# [Problem description]
Each entry should be copied as it stands, leaving the pictures behind.
━━━ Entries supplied ━━━
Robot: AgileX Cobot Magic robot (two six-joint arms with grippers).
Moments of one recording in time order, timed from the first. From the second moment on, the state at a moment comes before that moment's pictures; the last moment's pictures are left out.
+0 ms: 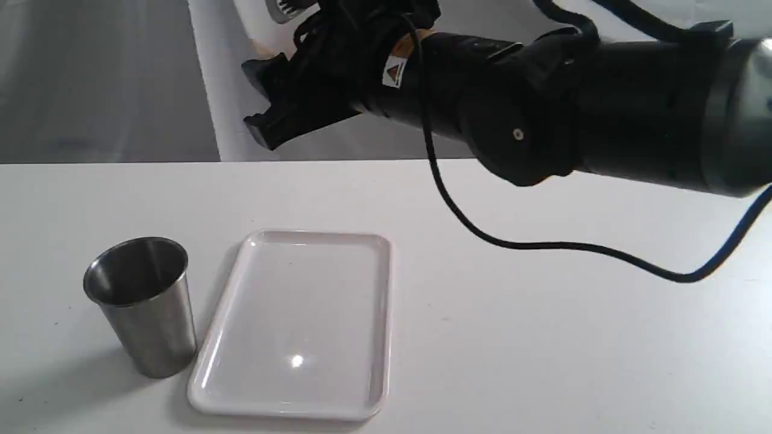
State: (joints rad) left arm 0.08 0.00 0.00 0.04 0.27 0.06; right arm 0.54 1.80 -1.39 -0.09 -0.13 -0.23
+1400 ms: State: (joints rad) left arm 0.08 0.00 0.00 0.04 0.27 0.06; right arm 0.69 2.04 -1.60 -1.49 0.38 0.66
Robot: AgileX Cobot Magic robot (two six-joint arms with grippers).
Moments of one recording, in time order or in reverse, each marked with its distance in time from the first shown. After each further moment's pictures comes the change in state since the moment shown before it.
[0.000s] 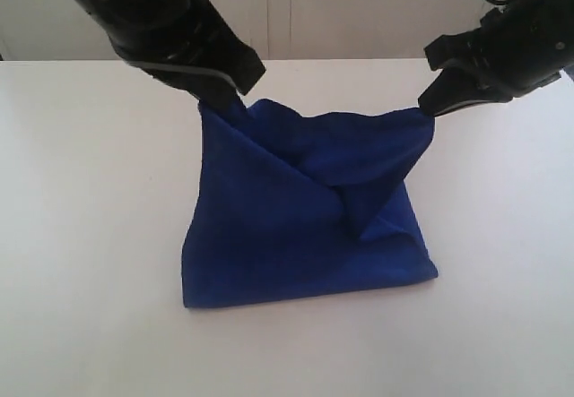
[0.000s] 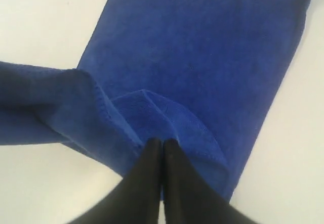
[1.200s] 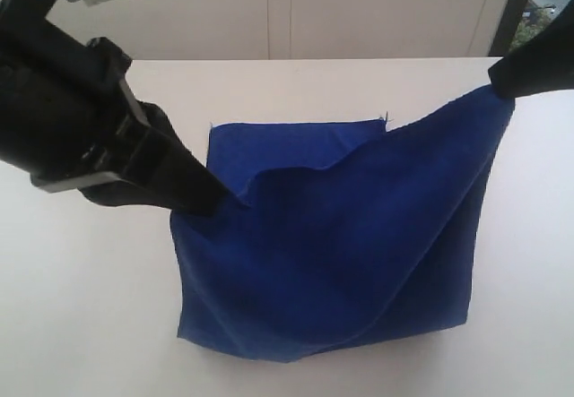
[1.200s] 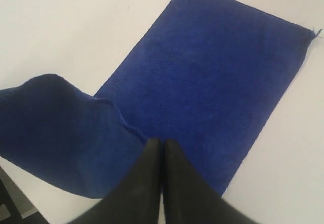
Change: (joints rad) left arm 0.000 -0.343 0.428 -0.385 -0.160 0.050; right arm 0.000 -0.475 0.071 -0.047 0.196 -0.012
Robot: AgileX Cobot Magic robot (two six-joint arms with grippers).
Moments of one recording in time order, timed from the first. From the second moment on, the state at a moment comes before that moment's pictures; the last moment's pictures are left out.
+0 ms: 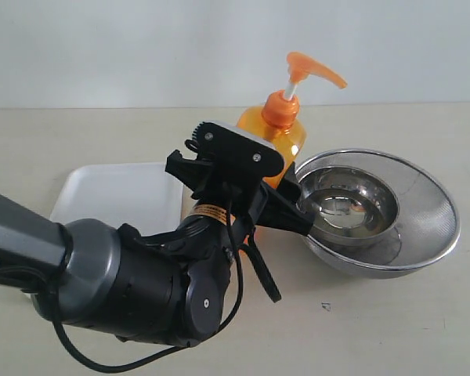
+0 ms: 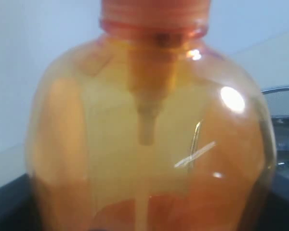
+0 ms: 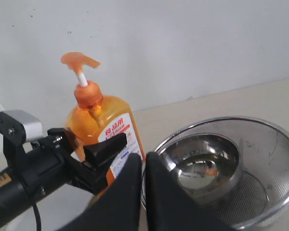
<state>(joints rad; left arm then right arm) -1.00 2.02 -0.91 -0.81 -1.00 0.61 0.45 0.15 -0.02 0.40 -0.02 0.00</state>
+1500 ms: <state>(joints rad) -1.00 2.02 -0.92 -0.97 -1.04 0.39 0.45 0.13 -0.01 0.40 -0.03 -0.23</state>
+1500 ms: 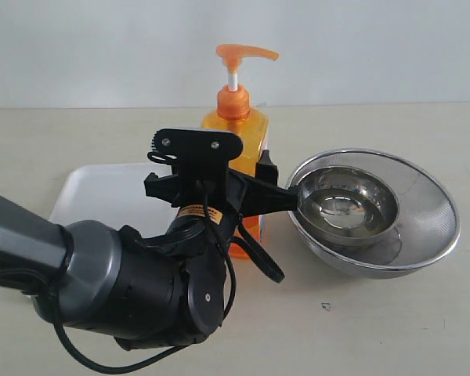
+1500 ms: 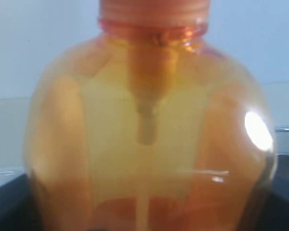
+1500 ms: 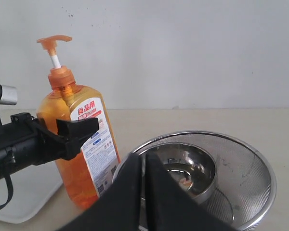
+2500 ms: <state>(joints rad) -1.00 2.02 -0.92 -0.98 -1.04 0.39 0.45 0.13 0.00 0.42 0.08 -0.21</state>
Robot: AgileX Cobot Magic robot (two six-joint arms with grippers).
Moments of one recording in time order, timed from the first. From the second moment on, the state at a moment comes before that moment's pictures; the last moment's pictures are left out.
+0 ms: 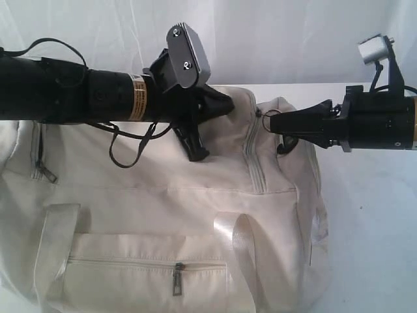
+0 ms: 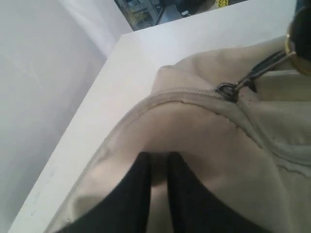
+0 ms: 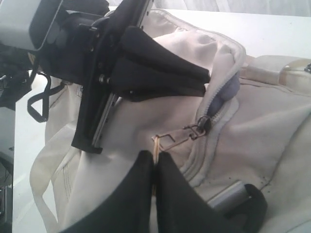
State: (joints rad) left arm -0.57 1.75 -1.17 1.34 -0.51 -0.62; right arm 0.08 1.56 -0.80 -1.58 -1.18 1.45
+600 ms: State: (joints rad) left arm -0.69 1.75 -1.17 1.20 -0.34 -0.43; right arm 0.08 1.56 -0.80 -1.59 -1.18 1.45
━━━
# [Written reply]
Robot: AgileX Cobot Magic robot (two six-joint arms with grippers).
Moments of one recording in time order, timed from the first. From the second moment on, the state at a moment comes before that moment's pictures; the last moment's pictures are left out.
+0 ms: 
State: (joints rad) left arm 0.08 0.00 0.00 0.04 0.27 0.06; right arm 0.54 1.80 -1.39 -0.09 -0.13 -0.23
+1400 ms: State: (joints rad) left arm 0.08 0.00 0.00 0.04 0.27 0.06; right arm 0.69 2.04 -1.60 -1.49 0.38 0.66
Robot: AgileX Cobot Magic robot (two six-joint arms with grippers).
Moments of one recording, in time order or in reverse, each marked with its distance in time from the first shown. After each further moment's pictures comes the change in state since the moment shown before it.
[0.000s] 
[0.000s] 
[1.200s] 
[1.200s] 
Change: (joints rad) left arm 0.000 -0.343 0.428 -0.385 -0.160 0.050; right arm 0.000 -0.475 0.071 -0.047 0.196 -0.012
Robot: AgileX Cobot Magic robot (two six-joint arms with grippers).
Moments of one recording in time order, timed from the first. From the second moment on, the state at a moment comes before that moment's pictures; the last moment's pictures are left out.
+0 ms: 
+0 ms: 
+0 ms: 
<state>(joints rad; left arm then right arm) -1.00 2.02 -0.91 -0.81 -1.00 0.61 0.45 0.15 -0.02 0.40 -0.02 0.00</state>
+1500 ms: <state>(joints rad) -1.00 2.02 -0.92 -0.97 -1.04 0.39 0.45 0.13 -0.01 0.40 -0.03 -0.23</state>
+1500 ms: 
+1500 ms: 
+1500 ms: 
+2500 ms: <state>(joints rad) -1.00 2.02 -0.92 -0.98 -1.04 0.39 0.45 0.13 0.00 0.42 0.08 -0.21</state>
Robot: AgileX Cobot Magic robot (two six-joint arms with grippers).
Moments of one recording in time order, timed from the first. From the second moment on, the state at a moment comes before that moment's pictures; the last moment's pictures are left out.
+0 ms: 
+0 ms: 
+0 ms: 
State: (joints rad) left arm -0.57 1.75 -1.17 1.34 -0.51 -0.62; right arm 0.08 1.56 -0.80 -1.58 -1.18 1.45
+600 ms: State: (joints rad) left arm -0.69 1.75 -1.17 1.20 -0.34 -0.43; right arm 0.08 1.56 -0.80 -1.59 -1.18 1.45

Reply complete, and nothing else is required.